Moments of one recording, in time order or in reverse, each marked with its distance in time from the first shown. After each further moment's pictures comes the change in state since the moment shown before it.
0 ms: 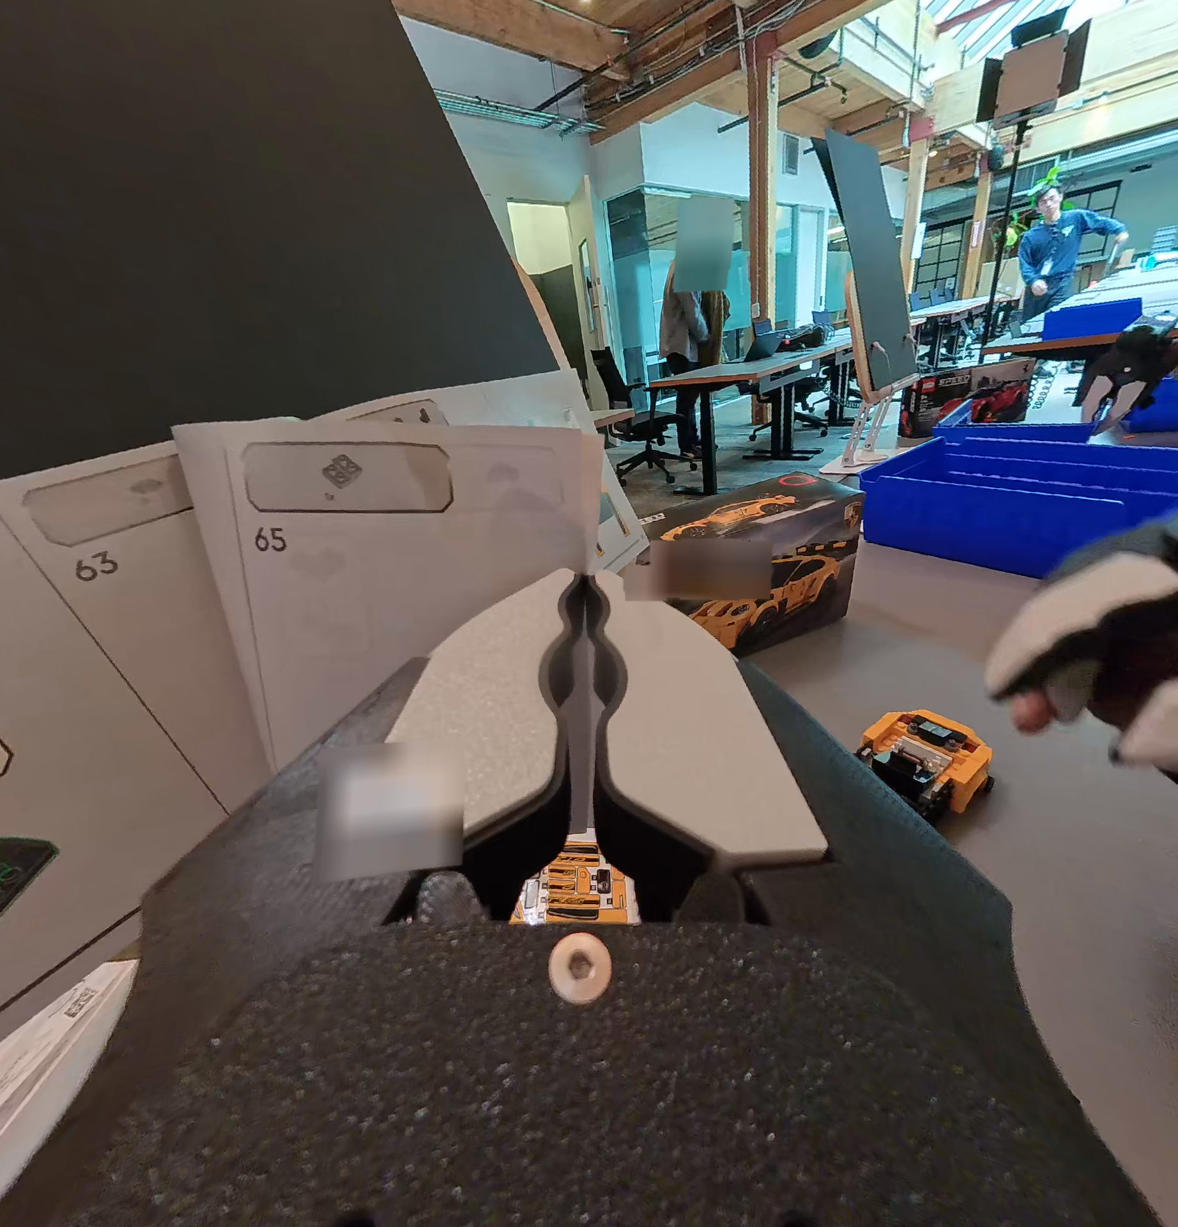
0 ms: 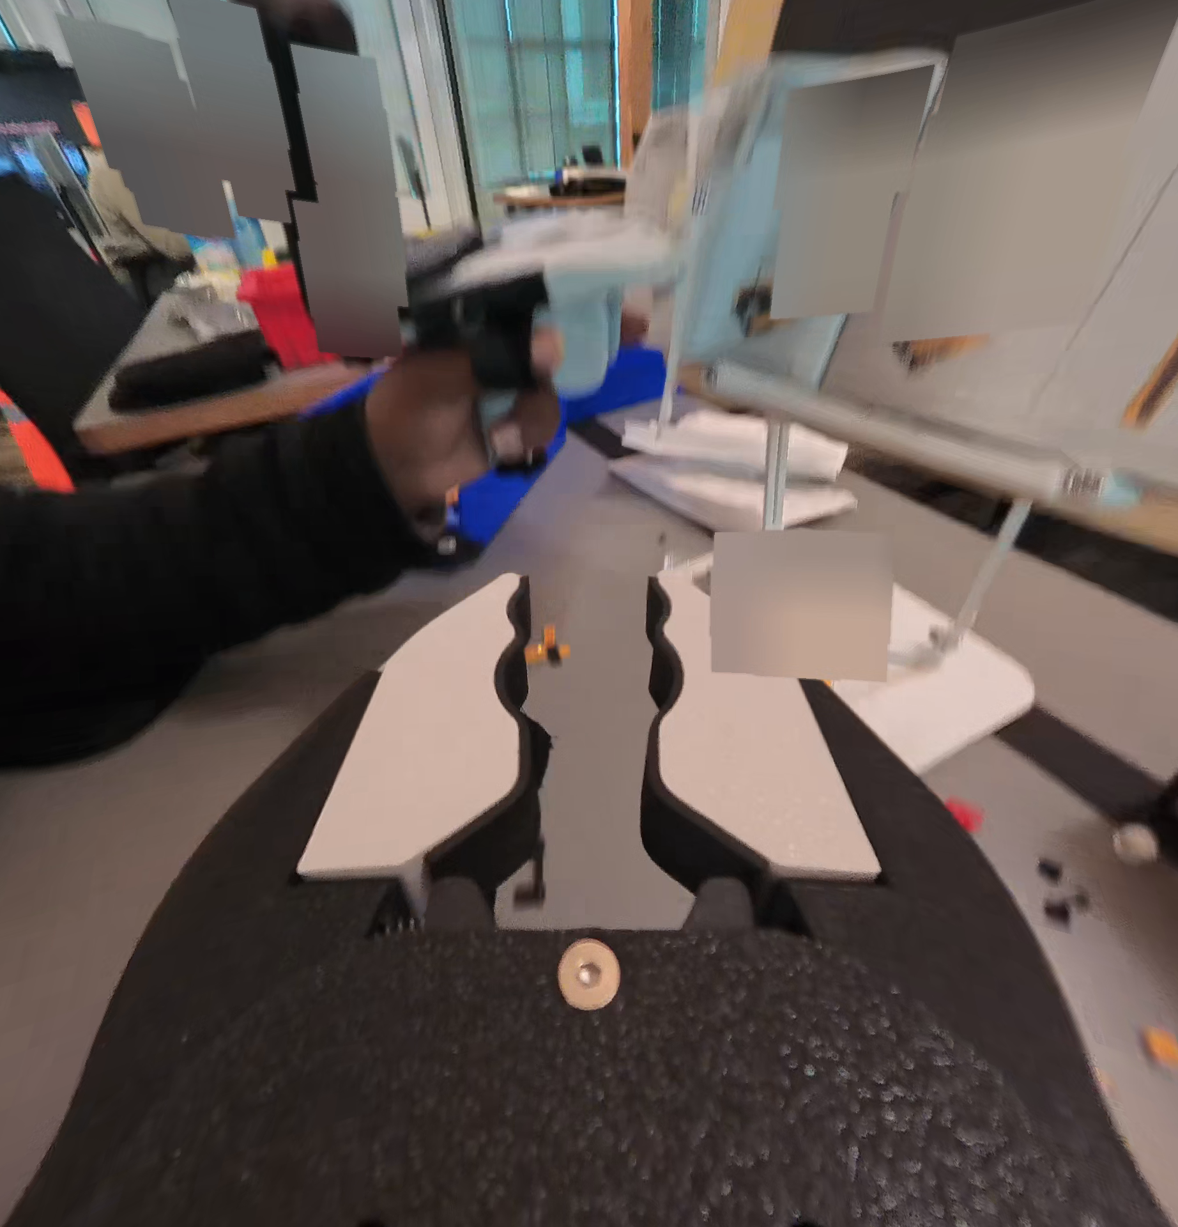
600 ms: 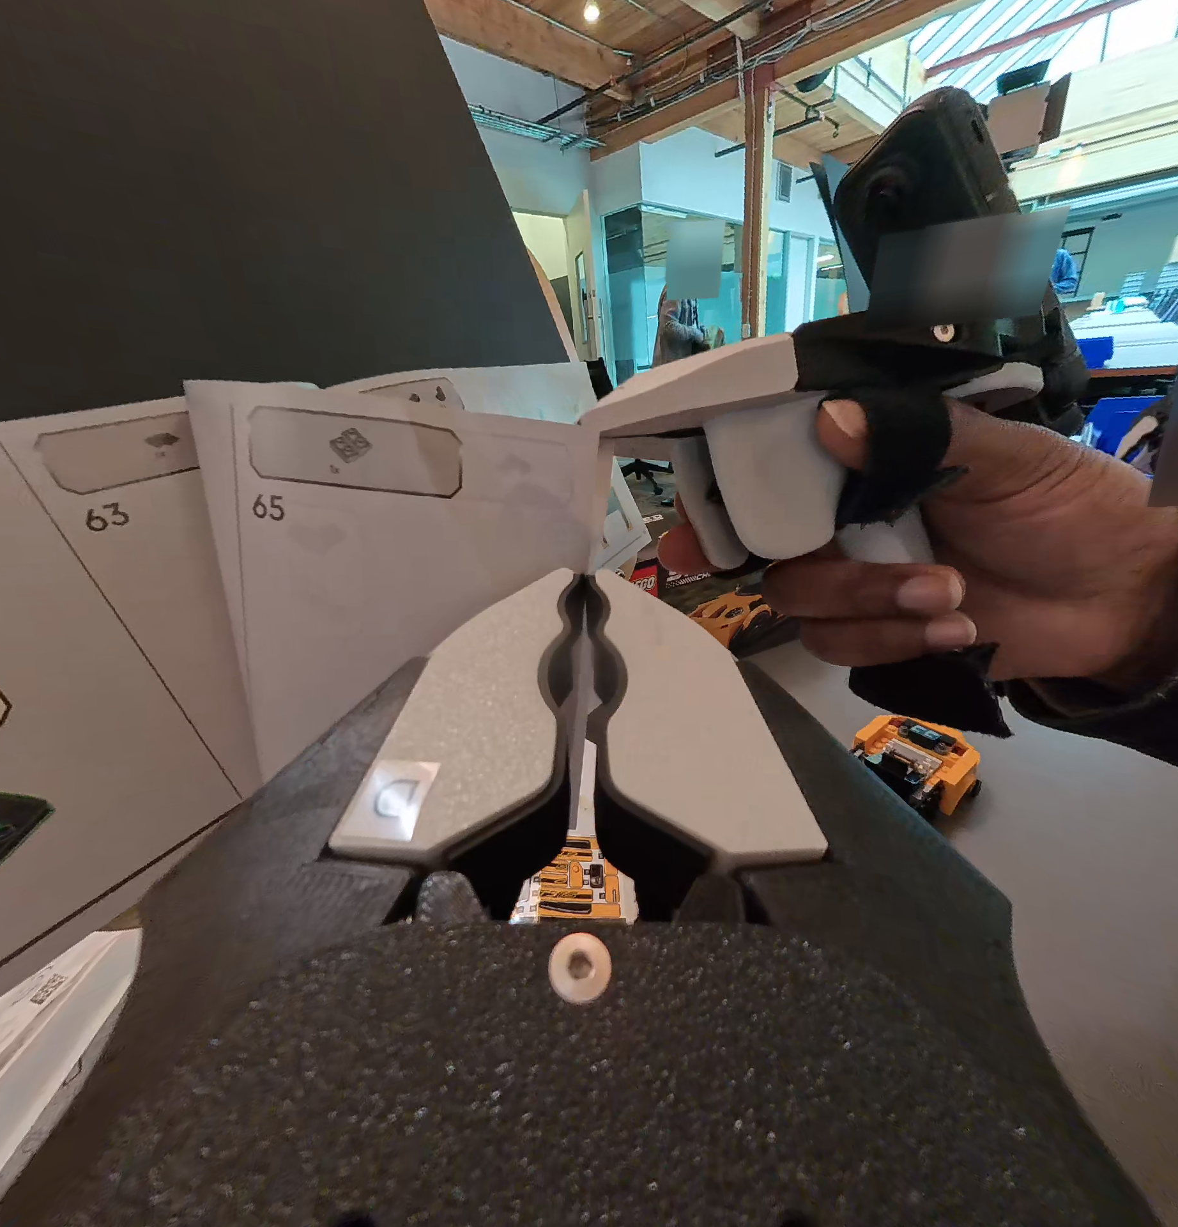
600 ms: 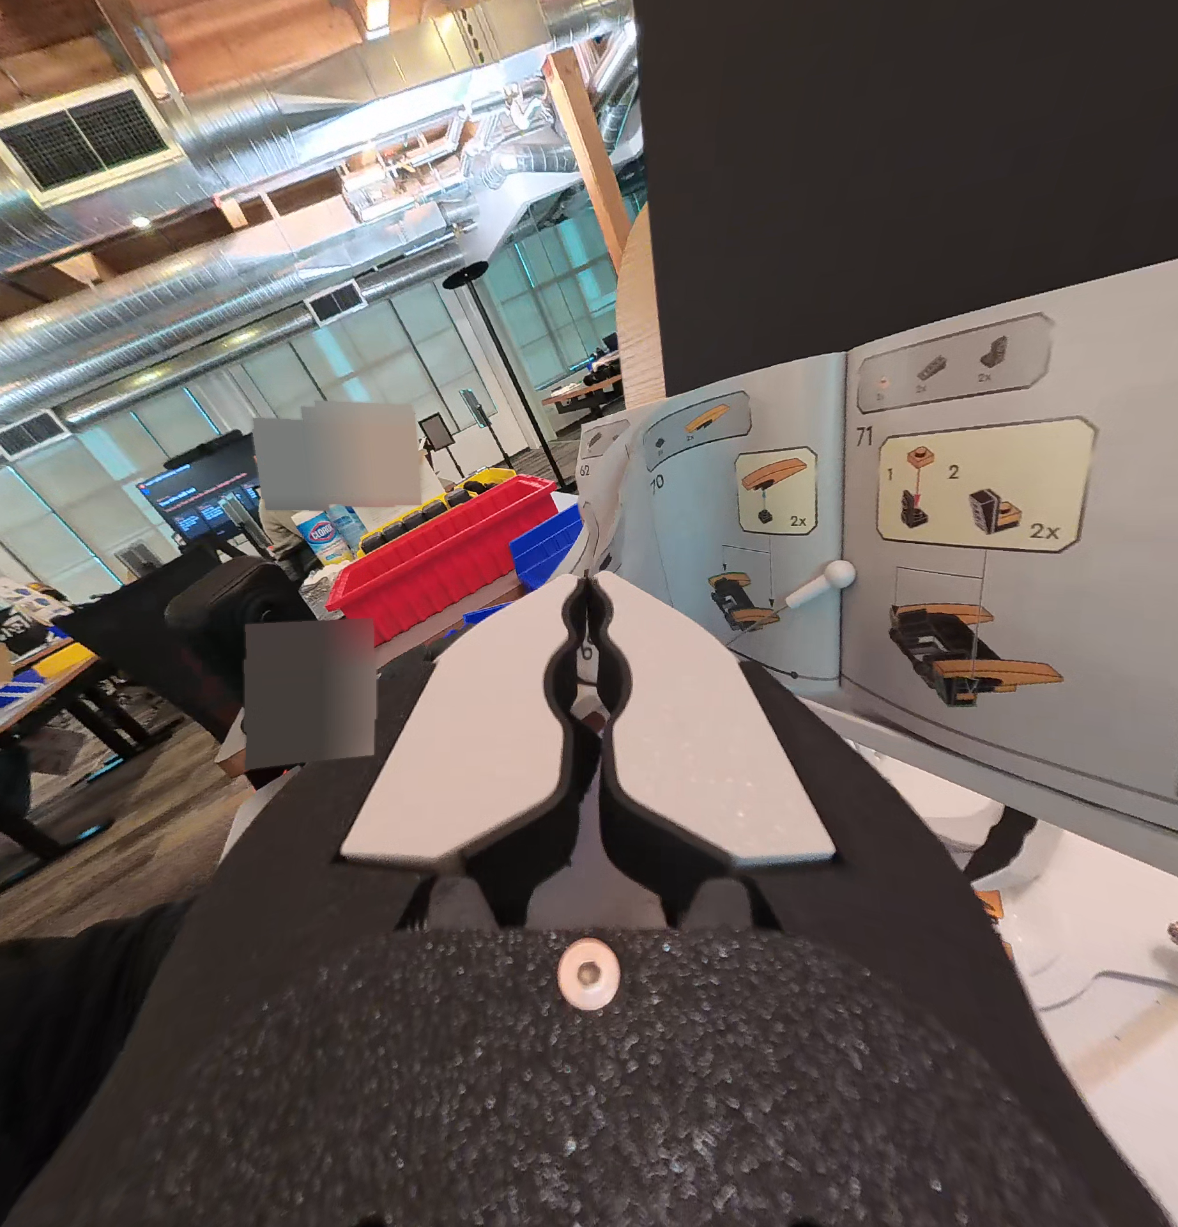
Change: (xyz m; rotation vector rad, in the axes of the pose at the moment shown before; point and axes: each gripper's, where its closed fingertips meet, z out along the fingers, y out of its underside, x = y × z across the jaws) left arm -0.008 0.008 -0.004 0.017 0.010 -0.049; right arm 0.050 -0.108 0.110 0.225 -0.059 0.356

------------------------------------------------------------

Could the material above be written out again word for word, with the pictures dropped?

SOLUTION FOR THIS PROBLEM |
Moments of one recording, in time order or in reverse, each marked with its distance in time from the first shown. After each further moment's pictures comes the change in state since the moment shown before it.
0 ms: 
0 ms: 
600 ms: 
600 ms: 
Change: (xyz m; rotation vector rad, in the axes of the pose at the moment shown before; point and axes: each gripper's, where its closed fingertips meet, z out along the fingers, y out of its underside, x = y × z across the jaws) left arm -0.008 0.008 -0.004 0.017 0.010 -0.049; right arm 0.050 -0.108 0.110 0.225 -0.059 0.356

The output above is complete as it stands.